Use when setting up training infrastructure — data loaders, distributed training, mixed precision, checkpointing, or training loops
DDP+AMP from day 1, always checkpoint, FSDP only when DDP OOMs.
Core principle: Start distributed and stay distributed. Single-GPU training is not a stepping stone — it's a trap.
Violating the letter of the rules is violating the spirit of the rules.
NO MULTI-NODE TRAINING WITHOUT SINGLE-NODE DDP VERIFICATION FIRST
Skipping single-node DDP? You'll debug distributed bugs across machines instead of locally. Prove correctness on one node first. Always.
Always:
Build the DataLoader correctly from the start.
dataloader = DataLoader(
dataset,
batch_size=cfg.batch_size,
num_workers=4,
pin_memory=True,
persistent_workers=True,
shuffle=True,
)
Verify before moving on:
Don't guess. Look at your data.
Launch with torchrun on a single node with 2 GPUs:
torchrun --nproc_per_node=2 train.py
Verify: overfit-one-batch checkpoint round-trip passes (save, reload, loss matches).
Save and reload state. Verify loss continuity after reload.
Rules:
trainer = L.Trainer(
accelerator="gpu",
devices=2,
strategy="ddp",
precision="bf16-mixed",
max_steps=cfg.max_steps,
accumulate_grad_batches=cfg.grad_accum,
gradient_clip_val=1.0,
callbacks=[
ModelCheckpoint(every_n_train_steps=500),
LearningRateMonitor(),
],
log_every_n_steps=10,
)
This is your starting point. Deviate only with justification.
DDP bugs are silent.

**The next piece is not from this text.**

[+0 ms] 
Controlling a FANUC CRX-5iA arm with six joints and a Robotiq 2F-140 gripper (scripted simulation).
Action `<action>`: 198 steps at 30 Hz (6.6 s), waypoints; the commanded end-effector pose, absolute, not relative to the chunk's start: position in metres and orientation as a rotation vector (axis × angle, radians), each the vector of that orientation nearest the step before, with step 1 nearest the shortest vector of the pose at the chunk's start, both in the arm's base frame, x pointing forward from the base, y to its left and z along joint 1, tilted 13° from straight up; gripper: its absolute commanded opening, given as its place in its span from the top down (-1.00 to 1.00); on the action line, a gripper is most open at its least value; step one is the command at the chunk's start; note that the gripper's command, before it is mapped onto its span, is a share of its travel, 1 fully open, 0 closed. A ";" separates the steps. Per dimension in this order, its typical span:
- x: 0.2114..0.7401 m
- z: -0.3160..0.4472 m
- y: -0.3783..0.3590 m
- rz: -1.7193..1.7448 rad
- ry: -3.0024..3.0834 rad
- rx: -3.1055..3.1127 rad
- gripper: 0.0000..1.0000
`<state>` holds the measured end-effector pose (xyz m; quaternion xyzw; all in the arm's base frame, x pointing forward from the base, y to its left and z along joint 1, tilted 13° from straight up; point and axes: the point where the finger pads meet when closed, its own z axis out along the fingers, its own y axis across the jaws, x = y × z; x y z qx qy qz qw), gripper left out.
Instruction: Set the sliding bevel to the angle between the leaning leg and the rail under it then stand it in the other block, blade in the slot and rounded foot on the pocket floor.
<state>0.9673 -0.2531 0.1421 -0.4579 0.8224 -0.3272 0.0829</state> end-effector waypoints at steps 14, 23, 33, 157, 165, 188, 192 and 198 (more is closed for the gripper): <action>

Check all four every time:
| Item | Why |
|---|---|
| Logging only on rank 0 | All-rank logging floods stdout, corrupts log files, hides real errors |
| Checkpointing only on rank 0 | Multiple ranks writing the same checkpoint causes corruption or race conditions |
| Effective batch size = per_gpu_batch * num_gpus * grad_accum | Wrong batch size silently changes learning dynamics. Always compute and log this. |
| Random seeds: same for model init, different for data shuffle | Same model init ensures identical starting weights. Different data shuffle ensures each GPU sees different data. |
DDP OOMs? → FSDP.
DDP doesn't OOM? → Stay on DDP.
That's it. No premature optimization. FSDP adds complexity — sharding strategies, communication overhead, debugging difficulty. Only pay that cost when DDP provably cannot fit your model.
| Excuse | Reality |
|---|---|
| "Let me verify single-GPU first" | DDP on 2 GPUs is your verification. Overfit-one-batch proves it. |
| "Mixed precision might cause instability" | bf16 is stable on modern hardware. Add it now, debug later only if NaN. |
| "I'll checkpoint later" | Training is expensive. Any lost work is unacceptable. Checkpoint always. |
| "FSDP because our model is big" | Start DDP. Only FSDP when DDP provably OOMs. |
| "I need to tune data loading first" | 4 workers + pin_memory + persistent_workers. Profile only if GPU is starved. |
Any of these means: stop, go back, fix the pipeline.
Before marking training infrastructure complete:
Can't check all boxes? Your pipeline isn't ready.